With access as well to some IRA arms caches courtesy of defectors, they are now one of the most potentially lethal international groupings.

No figure was more important to building up those destructive capabilities than 51-year-old Michael McKevitt, a former IRA quartermaster who knew where the organization's arms were buried.

He is now awaiting trial on a new charge of directing terrorism in Dublin following the intervention of the FBI and an American businessman, David Rupert, who will be the prosecution's main witness.

Mr. McKevitt reportedly was seeking money to buy guns and approached Mr. Rupert, who infiltrated the group so deeply that he attended RIRA Army Council meetings while keeping in close contact with British intelligence and the Irish security forces.

If convicted, Mr. McKevitt, who is also one of those named in the families' private prosecution in Belfast, faces a life sentence.

The 500-pound Omagh bomb tore apart a street crammed with shoppers, injuring about 300 people in addition to the 29 killed.

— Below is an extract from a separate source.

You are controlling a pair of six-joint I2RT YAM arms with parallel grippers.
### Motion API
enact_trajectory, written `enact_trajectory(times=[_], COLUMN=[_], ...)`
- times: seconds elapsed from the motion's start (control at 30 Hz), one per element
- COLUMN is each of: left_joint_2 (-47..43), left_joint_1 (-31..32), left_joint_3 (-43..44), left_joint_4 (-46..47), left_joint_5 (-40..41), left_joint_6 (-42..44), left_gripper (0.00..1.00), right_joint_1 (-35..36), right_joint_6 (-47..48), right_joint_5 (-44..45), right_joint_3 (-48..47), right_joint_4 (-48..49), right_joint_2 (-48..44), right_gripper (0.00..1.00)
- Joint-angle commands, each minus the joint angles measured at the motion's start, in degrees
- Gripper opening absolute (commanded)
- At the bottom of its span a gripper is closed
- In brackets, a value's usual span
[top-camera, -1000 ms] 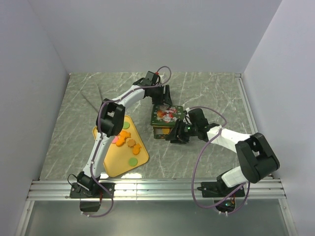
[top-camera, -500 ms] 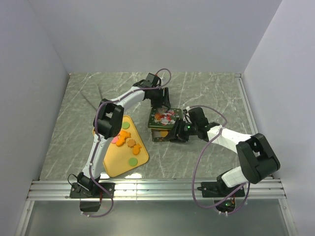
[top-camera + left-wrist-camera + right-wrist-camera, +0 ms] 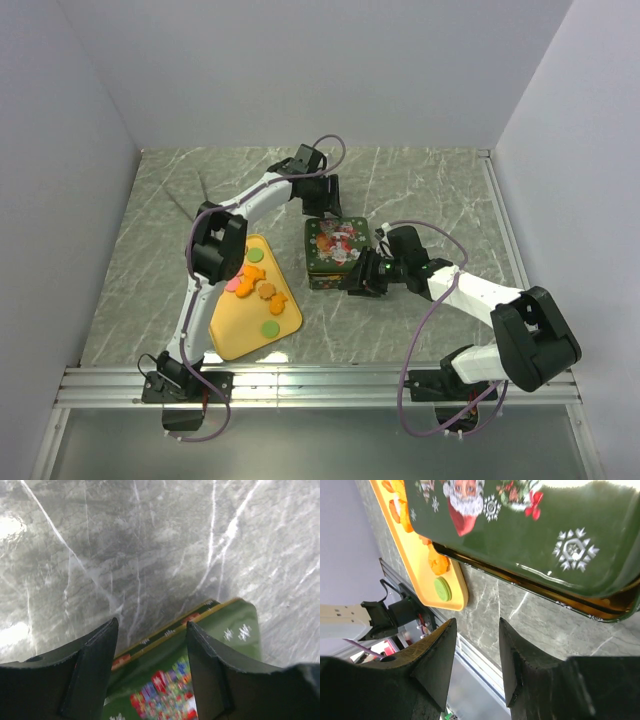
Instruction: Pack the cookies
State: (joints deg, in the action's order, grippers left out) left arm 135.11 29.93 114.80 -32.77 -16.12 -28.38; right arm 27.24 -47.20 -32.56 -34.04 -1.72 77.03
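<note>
The cookies (image 3: 262, 290), orange, green and pink, lie on a yellow tray (image 3: 232, 335) at the front left. In the right wrist view a green cookie (image 3: 442, 588) and an orange one (image 3: 438, 561) show on the tray (image 3: 415, 555). A green Christmas tin (image 3: 336, 248) with its lid on stands just right of the tray. My left gripper (image 3: 322, 208) hovers over the tin's far edge, open; the lid (image 3: 220, 630) shows between and below its fingers (image 3: 95, 670). My right gripper (image 3: 358, 283) sits open and empty at the tin's front right corner (image 3: 545, 540).
The grey marbled table (image 3: 420, 190) is walled by white panels on the left, the back and the right. A metal rail (image 3: 320, 385) runs along the near edge, where both arm bases are bolted. The left arm reaches over the tray's back end.
The tin has turned to sit squarer and slightly right. My left gripper drew back a little and its jaws narrowed. The right arm shifted right and toward the near edge.
</note>
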Motion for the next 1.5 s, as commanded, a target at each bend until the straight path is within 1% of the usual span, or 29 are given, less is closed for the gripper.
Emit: enact_trajectory(times=[0.0, 0.43, 0.8, 1.0, 1.3, 1.47], left_joint_2=[-5.2, -8.9, -10.6, -12.4, -15.2, -15.3], left_joint_1=[0.4, 2.1, 3.9, 4.8, 6.4, 6.6], left_joint_3=[1.6, -4.4, -5.5, -7.8, -11.4, -11.5], left_joint_4=[-1.3, -0.4, -2.2, -2.3, -1.8, -2.4], left_joint_5=[0.8, 0.0, 1.8, 2.2, 3.3, 4.1], left_joint_6=[-0.6, 0.5, 0.7, 0.8, 0.3, 0.4], left_gripper=[0.63, 0.62, 0.60, 0.60, 0.59, 0.58], right_joint_1=[0.6, 0.5, 0.5, 0.6, 0.4, 0.3], right_joint_6=[-0.2, 0.9, 1.2, 1.2, 2.6, 1.9], right_joint_5=[0.5, 0.9, 1.4, 1.7, 2.4, 1.3], right_joint_3=[0.0, -0.9, -0.9, -1.0, -5.4, -8.8], right_joint_4=[1.6, 1.5, 0.3, -0.2, -2.9, -3.0], right_joint_2=[-1.9, -2.2, -3.8, -5.0, -5.3, -5.5], right_gripper=[0.47, 0.47, 0.47, 0.47, 0.47, 0.47])
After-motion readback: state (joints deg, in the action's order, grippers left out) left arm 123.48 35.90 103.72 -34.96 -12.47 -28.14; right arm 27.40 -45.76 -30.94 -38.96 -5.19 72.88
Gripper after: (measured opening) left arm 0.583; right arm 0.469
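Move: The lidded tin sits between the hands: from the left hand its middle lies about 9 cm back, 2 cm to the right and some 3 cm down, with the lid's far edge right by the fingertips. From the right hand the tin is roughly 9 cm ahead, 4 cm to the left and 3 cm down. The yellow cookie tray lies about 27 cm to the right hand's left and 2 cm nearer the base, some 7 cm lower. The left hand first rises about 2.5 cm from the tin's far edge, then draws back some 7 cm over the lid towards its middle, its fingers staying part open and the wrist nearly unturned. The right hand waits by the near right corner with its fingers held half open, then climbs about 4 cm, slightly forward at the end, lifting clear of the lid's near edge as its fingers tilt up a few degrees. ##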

Images of broken bodies strewn over a wide public area incited new levels of public revulsion.

While the criminal investigation into the bombing was hampered by silence and insufficient evidence, the identities of the bombing team, known to police, were broadcast on a BBC documentary.

Former Assistant Chief Constable Eric Anderson, who led the police investigation, told families he knows who made and planted the bomb. "If I am asked in a civil court to confirm the names, I will," he said.